Add this step as the last step to run. When you run this, you should see the screen keep scrolling down until no more images can be found.

let conditionStep = ProcessStep { model in
    if let first = model["first"] as? Int,
        let second = model["second"] as? Int,
        first == second {
        return .proceed
    } else {
        return .jumpToStep(2) // This is a zero-based index, i.e. step3
    }
}

This technique is most useful for repeating a sequence of steps. While it can also be used to model IF-THEN style conditionals, it is essentially a GOTO construct and can easily lead to unmaintainable spaghetti 🍝 steps.

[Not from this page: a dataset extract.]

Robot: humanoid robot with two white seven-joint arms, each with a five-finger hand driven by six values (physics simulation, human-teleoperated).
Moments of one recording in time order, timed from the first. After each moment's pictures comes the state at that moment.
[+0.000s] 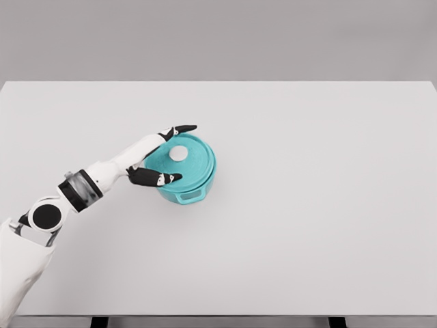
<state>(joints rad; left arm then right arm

You can also have an early exit from the steps. The return value of .finish will stop execution as a success, while .failure(Error) will stop execution with a failure.

Wait Step

A step that waits for a set period of time.

let waitStep = WaitStep(waitTimeInSeconds: 0.5)

Wait for Condition Step

This is a step that waits for a condition to become true before proceeding, or it will fail if the condition is still false when the timeout occurs.

In this example, the iOS code will repeatedly call the JavaScript function testThatStuffIsReady, proceeding as soon as it returns true, or failing with a timeout if it doesn't return true within 2 seconds.

let waitForConditionStep = WaitForConditionStep(
    assertionName: "testThatStuffIsReady",
    timeoutInSeconds: 2)

FAQ

I'm getting the error: "An SSL error has occurred and a secure connection to the server cannot be made."

App Transport Security (ATS) rules apply web views as well. If the website you are loading is not HTTPS, or uses outdated security protocols, then iOS will refuse to load it.

The quick workaround is to disable ATS by putting the following setting in your Info.plist

<key>NSAppTransportSecurity</key>
<dict>
    <key>NSAllowsArbitraryLoads</key>
    <true/>
</dict>

However, at some point in the future, Apple may require that all apps submitted to the App Store support ATS.

For more information, see the following links:

License

SwiftScraper is available under the MIT license. See the LICENSE file for more info.